About this exercise:
Look through the material and copy each line holding "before".

○ ○ ○ ○ ○

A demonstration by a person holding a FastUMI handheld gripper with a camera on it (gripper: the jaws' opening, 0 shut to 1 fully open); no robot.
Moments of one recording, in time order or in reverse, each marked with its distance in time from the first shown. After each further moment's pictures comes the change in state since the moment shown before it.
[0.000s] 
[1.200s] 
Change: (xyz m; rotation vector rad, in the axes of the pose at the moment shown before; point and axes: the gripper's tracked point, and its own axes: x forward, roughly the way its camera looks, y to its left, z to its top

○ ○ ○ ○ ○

Response box:
Moments of one recording, in time order or in reverse, each marked with its distance in time from the first shown. After each further moment's pictures comes the change in state since the moment shown before it.
Change: (xyz m; rotation vector rad, in the axes of the pose at the moment shown before; point and axes: the gripper's tracked point, and its own axes: x forward, roughly the way its camera looks, y to its left, z to its top

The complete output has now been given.